Stocks declined on Monday due to a spike in Treasury yields, raising concerns that the Federal Reserve may not implement as significant rate cuts as initially anticipated. Additionally, disappointing results from McDonald’s contributed to a decrease in investor confidence.
The Dow Jones Industrial Average fell by 274.30 points, or 0.71%, closing at 38,380.12. The S&P 500 also dipped by 0.32% to finish at 4,942.81, while the Nasdaq Composite saw a slight decrease of 0.2% to conclude the day at 15,597.68.
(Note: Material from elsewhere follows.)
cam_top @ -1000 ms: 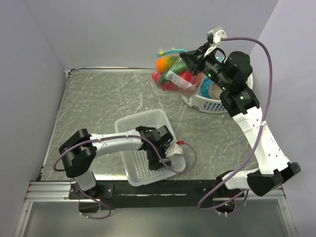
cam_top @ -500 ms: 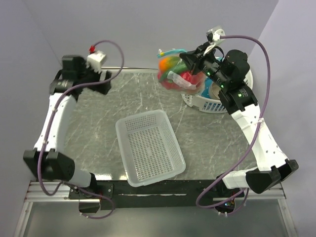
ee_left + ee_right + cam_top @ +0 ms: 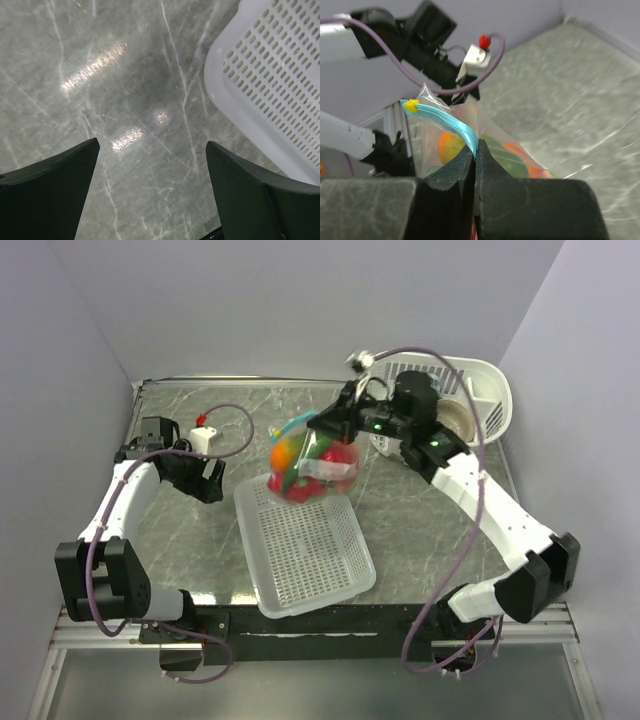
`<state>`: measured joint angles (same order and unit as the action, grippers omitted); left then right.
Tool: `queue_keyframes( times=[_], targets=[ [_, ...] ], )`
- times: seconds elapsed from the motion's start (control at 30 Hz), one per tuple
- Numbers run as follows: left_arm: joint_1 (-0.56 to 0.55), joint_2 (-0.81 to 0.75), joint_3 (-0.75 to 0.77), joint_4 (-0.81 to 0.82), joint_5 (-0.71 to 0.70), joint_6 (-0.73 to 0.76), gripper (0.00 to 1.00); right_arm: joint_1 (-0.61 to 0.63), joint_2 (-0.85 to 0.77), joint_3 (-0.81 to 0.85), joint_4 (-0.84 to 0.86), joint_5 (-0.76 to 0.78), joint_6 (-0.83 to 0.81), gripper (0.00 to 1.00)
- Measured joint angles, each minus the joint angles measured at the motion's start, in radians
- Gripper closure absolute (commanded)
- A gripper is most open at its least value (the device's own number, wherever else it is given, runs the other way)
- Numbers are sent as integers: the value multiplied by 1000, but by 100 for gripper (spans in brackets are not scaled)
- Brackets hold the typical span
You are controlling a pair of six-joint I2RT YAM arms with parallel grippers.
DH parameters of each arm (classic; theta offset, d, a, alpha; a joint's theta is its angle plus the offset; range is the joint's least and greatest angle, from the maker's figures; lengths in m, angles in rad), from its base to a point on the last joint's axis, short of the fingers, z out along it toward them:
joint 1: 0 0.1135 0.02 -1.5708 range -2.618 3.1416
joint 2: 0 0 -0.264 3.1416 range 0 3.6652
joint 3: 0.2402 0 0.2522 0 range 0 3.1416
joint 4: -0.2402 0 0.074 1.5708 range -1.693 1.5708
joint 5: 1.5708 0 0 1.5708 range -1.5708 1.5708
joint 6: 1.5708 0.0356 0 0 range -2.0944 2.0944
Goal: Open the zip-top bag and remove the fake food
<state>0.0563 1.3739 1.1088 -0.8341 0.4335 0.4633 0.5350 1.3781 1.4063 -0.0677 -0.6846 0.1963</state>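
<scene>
The clear zip-top bag hangs in the air over the far edge of the flat white basket. My right gripper is shut on its teal zip strip. A yellow slider sits at the strip's free end. Inside the bag the fake food shows as orange, red and green pieces, with an orange one and a green one just past my right fingertips. My left gripper stands open low over bare table, left of the basket. Nothing is between its fingers.
A round white slotted basket holding a tan bowl stands at the back right. The flat basket's corner lies just right of my left gripper. Grey walls close in the table at the back and on both sides.
My right arm has swung the bag from above the round back-right basket leftwards and nearer, over the flat basket. My left arm has come down from the back-left corner beside that basket.
</scene>
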Motion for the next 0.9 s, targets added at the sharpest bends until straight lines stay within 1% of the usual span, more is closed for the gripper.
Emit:
queue_keyframes(
  times=[0.2, 0.3, 0.37, 0.43, 0.57, 0.7, 0.8, 0.9],
  targets=[
    [-5, 27, -104, 51, -1, 14, 6, 29, 188, -71, 34, -3, 56, 100],
    [-27, 34, -163, 89, -24, 14, 6, 32, 301, -77, 67, 26, 82, 100],
    [-55, 41, -196, 112, -43, 11, 5, 33, 347, -82, 71, 75, 85, 100],
    [-93, 52, -213, 130, -56, 2, 5, 31, 362, -93, 76, 130, 87, 100],
    [-221, 87, -220, 193, -73, -46, 5, 24, 358, -103, 109, 198, 87, 100],
    [-346, 166, -160, 228, -56, -117, 7, 13, 358, -93, 98, 221, 76, 100],
    [-400, 209, -114, 256, -46, -172, 6, -3, 342, -84, 63, 238, 56, 100],
    [-435, 212, -98, 270, -29, -205, 6, -20, 314, -81, 37, 249, 40, 100]
  ],
)
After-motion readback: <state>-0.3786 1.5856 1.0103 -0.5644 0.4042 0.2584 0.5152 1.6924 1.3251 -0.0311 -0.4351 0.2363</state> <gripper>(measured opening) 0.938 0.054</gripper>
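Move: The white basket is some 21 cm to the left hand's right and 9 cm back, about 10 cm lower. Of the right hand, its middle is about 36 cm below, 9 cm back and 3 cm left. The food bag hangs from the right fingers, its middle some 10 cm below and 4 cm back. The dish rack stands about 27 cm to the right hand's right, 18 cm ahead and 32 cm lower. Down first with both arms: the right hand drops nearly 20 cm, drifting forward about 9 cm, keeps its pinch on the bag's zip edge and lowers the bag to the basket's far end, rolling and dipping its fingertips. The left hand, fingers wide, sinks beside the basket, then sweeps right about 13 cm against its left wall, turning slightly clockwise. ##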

The 10-year Treasury note yield surged by over 13 basis points to 4.166%, reflecting investor assessment of positive economic data signaling the likelihood of prolonged elevated rates. Just last week, the benchmark yield stood at around 3.81%.
Truist’s co-chief investment officer, Keith Lerner, noted, “It’s a recalibration of expectations around how soon the Fed will pivot. The tension between a robust economy and its implications for the Fed is expected to continue driving these corrective market movements.”
Following statements made after the Federal Reserve’s January policy meeting, Chairman Jerome Powell reiterated on Sunday that a rate cut in March was improbable. Market expectations for rate cuts have diminished since these remarks, with the likelihood of a cut next month currently standing at 16.5%, according to CME Group’s FedWatch Tool.